▶ Brief
Go through the listing and return every line with "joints" in it.

+---+

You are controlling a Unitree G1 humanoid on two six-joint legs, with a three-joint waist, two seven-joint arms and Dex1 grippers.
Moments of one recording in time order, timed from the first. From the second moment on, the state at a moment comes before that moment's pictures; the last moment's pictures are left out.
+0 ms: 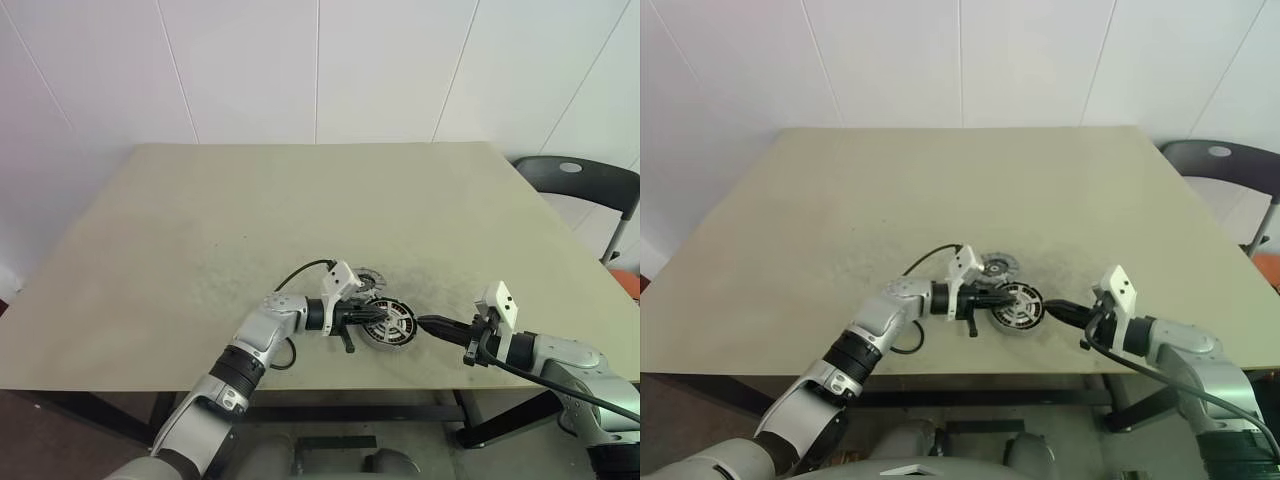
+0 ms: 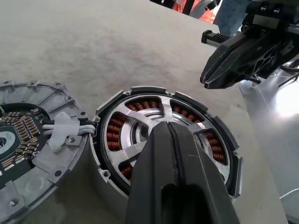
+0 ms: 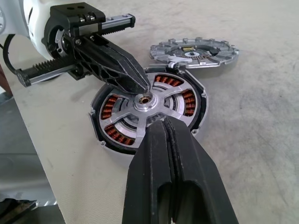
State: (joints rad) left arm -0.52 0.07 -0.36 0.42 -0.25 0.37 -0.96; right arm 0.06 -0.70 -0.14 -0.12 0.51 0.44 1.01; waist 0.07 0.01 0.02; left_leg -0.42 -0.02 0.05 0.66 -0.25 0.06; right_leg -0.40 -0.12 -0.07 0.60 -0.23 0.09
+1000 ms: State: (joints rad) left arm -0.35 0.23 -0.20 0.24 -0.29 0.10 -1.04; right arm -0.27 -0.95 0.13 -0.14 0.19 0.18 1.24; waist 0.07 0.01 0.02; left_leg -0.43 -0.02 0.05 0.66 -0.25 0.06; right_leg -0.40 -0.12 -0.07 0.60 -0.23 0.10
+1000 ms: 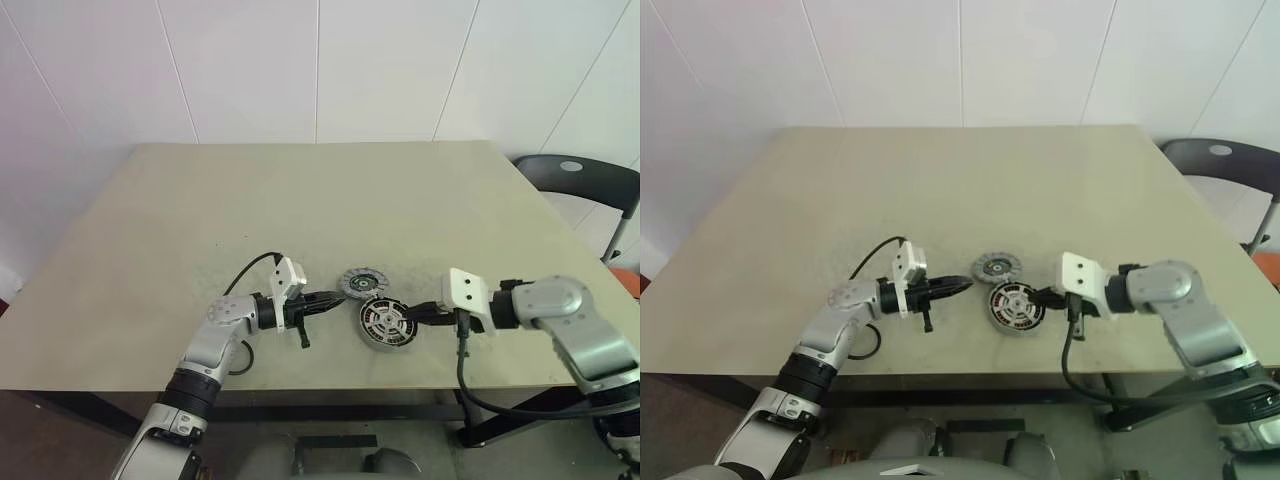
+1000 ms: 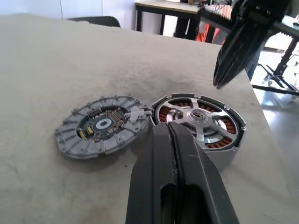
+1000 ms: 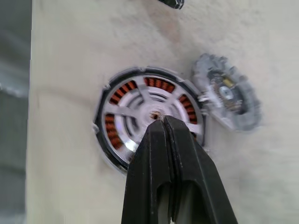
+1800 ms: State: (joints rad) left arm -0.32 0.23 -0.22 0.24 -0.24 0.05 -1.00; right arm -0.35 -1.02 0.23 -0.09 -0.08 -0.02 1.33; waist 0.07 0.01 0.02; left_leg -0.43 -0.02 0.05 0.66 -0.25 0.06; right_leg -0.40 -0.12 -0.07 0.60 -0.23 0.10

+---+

▶ Response area
State: (joints rad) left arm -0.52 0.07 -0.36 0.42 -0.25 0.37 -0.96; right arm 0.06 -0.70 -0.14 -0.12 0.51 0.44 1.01; waist 0.07 0.01 0.02; left_leg -0.42 -0.02 0.05 0.66 -0.25 0.06; right_leg -0.40 -0.12 -0.07 0.60 -0.23 0.09
+1000 ms: State: (joints rad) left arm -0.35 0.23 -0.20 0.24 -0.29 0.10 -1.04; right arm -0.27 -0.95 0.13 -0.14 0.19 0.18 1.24; waist 0.07 0.01 0.02; left_leg -0.43 -0.02 0.05 0.66 -0.25 0.06; right_leg -0.40 -0.12 -0.07 0.60 -0.23 0.10
+1800 ms: State: (joints rad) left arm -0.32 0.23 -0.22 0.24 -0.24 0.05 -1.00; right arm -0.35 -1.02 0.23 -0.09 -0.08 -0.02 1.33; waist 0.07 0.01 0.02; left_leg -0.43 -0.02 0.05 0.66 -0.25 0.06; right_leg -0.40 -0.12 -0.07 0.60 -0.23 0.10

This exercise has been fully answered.